Là où le blues est revenu en rugissant
Les premières notes descendent comme une pluie torrentielle volontaire et menaçante. Texas Flood, le morceau-titre du premier album de Stevie Ray Vaughan et Double Trouble en 1983, n’est pas seulement une chanson de blues. C’est un phénomène météorologique. Une tempête électrique lente, construite sur le chagrin, l’humidité, et ce type de son de guitare qui semble plus proche de la peau que du son. Initialement écrite et enregistrée par Larry Davis en 1958, la chanson atteint son expression la plus aboutie grâce à Vaughan, dont le jeu sur cet enregistrement transforma une plainte locale en quelque chose de mythique.

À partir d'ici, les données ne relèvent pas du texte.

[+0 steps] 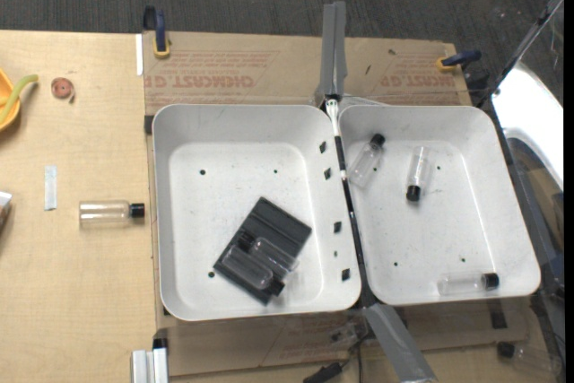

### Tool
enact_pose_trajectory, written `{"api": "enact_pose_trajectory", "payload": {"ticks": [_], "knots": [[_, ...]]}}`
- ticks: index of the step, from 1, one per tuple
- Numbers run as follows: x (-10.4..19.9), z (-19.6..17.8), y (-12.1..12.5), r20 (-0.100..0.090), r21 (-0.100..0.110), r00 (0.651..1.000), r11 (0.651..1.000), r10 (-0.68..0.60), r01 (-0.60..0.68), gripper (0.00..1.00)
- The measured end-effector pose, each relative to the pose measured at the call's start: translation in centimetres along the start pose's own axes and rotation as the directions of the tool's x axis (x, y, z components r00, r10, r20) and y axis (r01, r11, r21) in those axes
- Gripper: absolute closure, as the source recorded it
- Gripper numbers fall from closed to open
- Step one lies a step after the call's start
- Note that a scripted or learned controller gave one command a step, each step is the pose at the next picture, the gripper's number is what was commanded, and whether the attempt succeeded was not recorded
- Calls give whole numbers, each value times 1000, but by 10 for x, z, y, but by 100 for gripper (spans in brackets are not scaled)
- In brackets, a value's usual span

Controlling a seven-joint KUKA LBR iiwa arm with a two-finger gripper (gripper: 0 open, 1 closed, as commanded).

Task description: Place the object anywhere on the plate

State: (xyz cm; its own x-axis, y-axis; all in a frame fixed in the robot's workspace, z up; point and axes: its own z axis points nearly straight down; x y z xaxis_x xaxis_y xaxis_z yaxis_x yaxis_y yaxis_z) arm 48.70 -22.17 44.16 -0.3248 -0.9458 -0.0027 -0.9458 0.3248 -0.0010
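Clear plastic is lying nearest us: a capped vial (466, 283), long axis running three-to-nine, against the right bin's (511, 220) near wall. We are seeing the dark rectangular plate (285, 227) toward nine o'clock from it, across the divider in the left bin (179, 193), with what looks like another vial (254, 254) already on it. Farther back, two more vials (366, 159) (415, 173) are resting. We cannot tell the gripper's state.

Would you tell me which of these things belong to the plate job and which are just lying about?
Job: dark plate in the left bin; three clear bottles in the right bin.
Lying about: bench bottle; yellow object; red disc; white strip.
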Motion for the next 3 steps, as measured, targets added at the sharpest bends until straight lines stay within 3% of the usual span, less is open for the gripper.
{"api": "enact_pose_trajectory", "payload": {"ticks": [1, 2, 3], "knots": [[-16, 1, -45, 1, 1, 944, 944, -331, 331, 0], [-39, 1, -103, 1, 1, 892, 892, -453, 453, 0], [-21, 1, -25, 3, -1, 721, 721, -693, 693, 0]]}}
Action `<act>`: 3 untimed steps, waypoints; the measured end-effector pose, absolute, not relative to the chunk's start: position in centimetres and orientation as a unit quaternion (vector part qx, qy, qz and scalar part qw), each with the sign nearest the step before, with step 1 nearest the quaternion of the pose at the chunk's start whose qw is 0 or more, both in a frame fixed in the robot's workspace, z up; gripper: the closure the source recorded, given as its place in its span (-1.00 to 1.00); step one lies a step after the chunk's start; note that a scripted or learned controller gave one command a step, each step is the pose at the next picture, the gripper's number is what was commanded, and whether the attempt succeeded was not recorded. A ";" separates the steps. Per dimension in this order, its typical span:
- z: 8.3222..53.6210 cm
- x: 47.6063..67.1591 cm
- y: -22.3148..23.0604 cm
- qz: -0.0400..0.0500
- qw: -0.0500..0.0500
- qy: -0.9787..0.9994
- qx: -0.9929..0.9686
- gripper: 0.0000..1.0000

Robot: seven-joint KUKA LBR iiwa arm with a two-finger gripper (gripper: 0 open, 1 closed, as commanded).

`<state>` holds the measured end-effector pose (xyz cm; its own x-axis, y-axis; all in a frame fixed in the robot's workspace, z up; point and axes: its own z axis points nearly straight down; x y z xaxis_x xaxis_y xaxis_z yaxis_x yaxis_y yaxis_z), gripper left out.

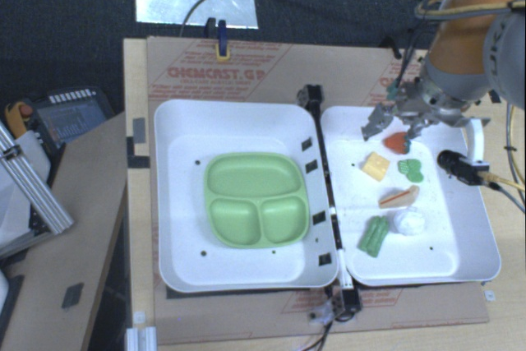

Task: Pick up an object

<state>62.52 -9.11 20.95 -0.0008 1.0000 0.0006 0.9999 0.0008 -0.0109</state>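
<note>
Left bin (177, 177): green tray (255, 199), centred. Right bin (472, 247): red piece (397, 143) near far edge, cheese (376, 166), broccoli (411, 170), hotdog (399, 196), white lump (408, 220), green pod (373, 236) toward near edge. Gripper (398, 124) open above the red piece, not holding it. Arm cut off at right.

A grey arm (501, 53) with an orange band (477, 20), yellow cables and a dark metal pincer (396, 123).
</note>
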 end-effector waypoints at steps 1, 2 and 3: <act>21.7 62.8 -9.1 0.000 0.000 -0.708 -0.706 -1.00; 15.6 62.5 -9.6 0.001 0.001 -0.707 -0.707 -1.00; 10.7 62.3 -8.7 0.001 0.001 -0.708 -0.706 -1.00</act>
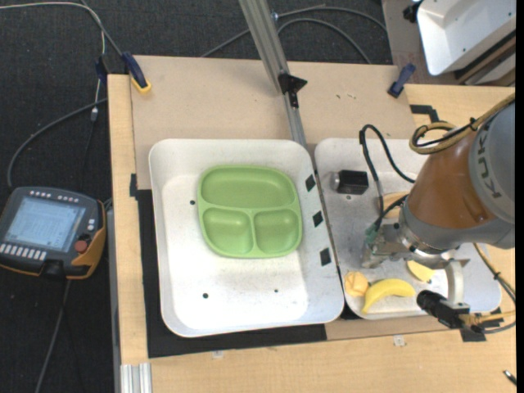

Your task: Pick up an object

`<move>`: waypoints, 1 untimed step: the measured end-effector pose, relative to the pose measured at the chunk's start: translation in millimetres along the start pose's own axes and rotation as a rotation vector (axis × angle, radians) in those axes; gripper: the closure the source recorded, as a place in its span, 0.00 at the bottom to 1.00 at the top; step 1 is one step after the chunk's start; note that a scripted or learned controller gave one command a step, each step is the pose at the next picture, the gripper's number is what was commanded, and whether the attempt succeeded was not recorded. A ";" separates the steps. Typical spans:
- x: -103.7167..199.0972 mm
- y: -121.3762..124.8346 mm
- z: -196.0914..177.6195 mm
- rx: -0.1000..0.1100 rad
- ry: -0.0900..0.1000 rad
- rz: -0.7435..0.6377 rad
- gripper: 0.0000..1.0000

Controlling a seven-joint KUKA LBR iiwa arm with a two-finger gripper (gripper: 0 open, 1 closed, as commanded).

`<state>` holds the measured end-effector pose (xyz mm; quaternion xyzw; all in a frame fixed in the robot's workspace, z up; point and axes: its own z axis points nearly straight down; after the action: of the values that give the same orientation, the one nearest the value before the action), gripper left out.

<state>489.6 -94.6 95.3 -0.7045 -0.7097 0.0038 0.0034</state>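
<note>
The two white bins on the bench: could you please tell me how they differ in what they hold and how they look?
The left bin holds a green divided plate, lying flat; the right bin holds a yellow banana, a small yellow piece and a black object. The left bin lies fully in view; the right bin is partly covered by the arm, which reaches down into it. Both are shallow, white and side by side.

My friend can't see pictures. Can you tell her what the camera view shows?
A grey and orange robot arm reaches from the right over the right white bin, near a yellow banana and other yellow pieces. The left white bin holds a green divided plate.
</note>
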 end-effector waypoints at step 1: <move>-1.1 -2.9 -43.2 -0.014 0.000 0.006 1.00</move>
<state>487.2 -95.6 138.5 -0.7067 -0.7075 -0.0012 -0.0016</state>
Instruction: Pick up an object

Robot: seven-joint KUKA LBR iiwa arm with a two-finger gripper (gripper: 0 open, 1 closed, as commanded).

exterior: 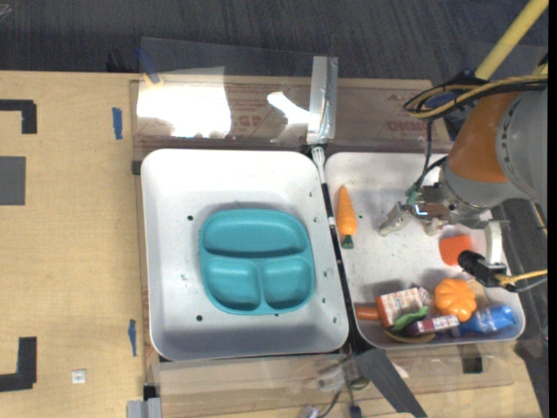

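The gripper point(396, 218) hovers open and empty; it should drop squarely over the carrot point(346, 212) before closing.

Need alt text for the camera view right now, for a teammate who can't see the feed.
The grey arm's gripper hovers low over bare floor in the right bin, holding nothing visible. A toy carrot lies by that bin's left wall, and a pile with a small pumpkin and a carton sits along its near edge. The left bin holds a teal divided plate.

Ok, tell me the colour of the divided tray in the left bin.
Teal, plain, with no pattern. The divided tray shows best in the camera view.
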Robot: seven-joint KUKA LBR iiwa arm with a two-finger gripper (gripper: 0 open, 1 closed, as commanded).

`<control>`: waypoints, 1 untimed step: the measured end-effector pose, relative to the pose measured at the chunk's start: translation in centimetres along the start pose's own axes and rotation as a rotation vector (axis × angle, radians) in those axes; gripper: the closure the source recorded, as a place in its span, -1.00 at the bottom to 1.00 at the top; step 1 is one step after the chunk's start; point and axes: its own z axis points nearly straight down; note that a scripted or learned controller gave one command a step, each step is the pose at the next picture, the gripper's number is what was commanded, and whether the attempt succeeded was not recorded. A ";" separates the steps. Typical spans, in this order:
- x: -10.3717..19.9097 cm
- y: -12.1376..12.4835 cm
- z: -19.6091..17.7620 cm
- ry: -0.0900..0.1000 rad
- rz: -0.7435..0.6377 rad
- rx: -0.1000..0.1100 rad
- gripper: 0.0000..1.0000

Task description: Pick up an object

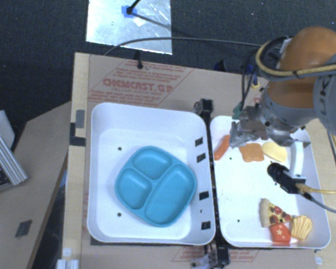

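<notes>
Hand sits low at the back of the right bin, the orange carrot-like piece just beside it toward the blue tray, long axis slanting along the divider. Toast-like piece lies just in front of the hand, pizza slice well apart at the bin's front. Arm leans in over the back edge, wrist down; can't tell how open the hand is or whether it has anything.

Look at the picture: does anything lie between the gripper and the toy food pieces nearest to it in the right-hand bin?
Nothing visible does. The gripper hangs over the far left corner of the right bin, with the orange carrot piece and the tan bread slice just beside it on bare bin floor.
</notes>
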 end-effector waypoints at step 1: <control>5.2 0.7 0.0 0.000 0.000 0.000 1.00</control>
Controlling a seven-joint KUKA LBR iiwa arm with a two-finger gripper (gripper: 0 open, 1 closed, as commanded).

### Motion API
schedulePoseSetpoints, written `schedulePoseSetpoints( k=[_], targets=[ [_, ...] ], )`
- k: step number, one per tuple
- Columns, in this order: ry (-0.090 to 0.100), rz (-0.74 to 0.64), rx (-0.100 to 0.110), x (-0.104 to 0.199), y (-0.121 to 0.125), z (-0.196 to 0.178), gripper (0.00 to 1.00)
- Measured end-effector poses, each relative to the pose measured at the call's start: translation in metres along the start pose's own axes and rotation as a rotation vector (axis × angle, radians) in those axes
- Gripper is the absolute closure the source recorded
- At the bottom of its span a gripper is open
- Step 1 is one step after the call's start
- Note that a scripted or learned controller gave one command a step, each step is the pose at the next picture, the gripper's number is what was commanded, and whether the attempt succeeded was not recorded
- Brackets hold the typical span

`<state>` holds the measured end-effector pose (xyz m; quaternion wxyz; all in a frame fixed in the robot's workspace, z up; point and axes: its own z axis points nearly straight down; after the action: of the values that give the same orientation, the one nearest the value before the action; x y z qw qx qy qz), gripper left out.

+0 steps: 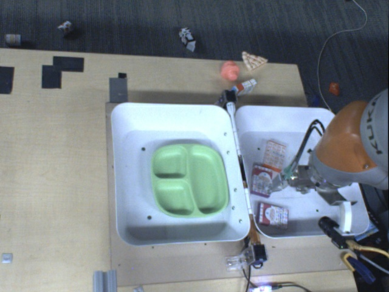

Vaughan ne cherchait pas à changer le blues entièrement. Avec brutalité, il le ramenait à la vie. Stevie Ray est entré en studio avec une Stratocaster, un ampli usé, et une mission, alors que les groupes de hair metal dominaient les charts et que les synthétiseurs hurlaient sur les pistes de danse. Texas Flood fut enregistré en grande partie en live, presque brut, et en seulement trois jours au studio de Jackson Browne à Los Angeles. Jamais brouillon, la performance est libre. Il fait plier les notes comme si elles allaient se briser, puis les ramène du bord avec un contrôle impossible.
Bien qu’il y ait beaucoup d’effets techniques ici, la grande force de la chanson ne vient pas de cela. C’est la pièce, l’espace. Vaughan laisse les notes sangloter, saigner, et parfois crier. Il retient juste assez pour laisser la partie lead s’envoler, avec Chris Layton et Tommy Shannon, sa section rythmique Double Trouble. Il n’y a ni vitesse, ni brillant artificiel. Juste de l’émotion, de la tension, de la libération. Les paroles sont presque accidentelles. Répétées comme un mantra, quelques phrases sur la pluie et le chagrin glissent entre les doigts et les cordes pendant que l’histoire vraie se développe.
Texas Flood fut un choc pour le système à sa sortie. Personne ne s’attendait à ce qu’un album de blues soit si puissant dans l’ambiance au néon de la pop du début des années 1980. Vaughan jouait comme s’il avait grandi au carrefour des routes, mais avait l’air de appartenir à un bar routier. La chanson, comme le suggère le nom de l’album, réintroduit le blues à une nouvelle génération, non pas en le modernisant, mais en le rendant inévitable. Il ne l’a pas déguisé. Il l’a amplifié.
Toujours un avertissement et une libération des décennies plus tard, Texas Flood. C’est le son d’une personne, guitare en main, défiant le cœur de la tempête. Stevie Ray Vaughan a fait plus que simplement réintroduire le blues. Il nous a rappelé qu’il n’était jamais vraiment parti nulle part. Il fallait juste quelqu’un d’assez courageux pour le jouer comme si sa survie en dépendait.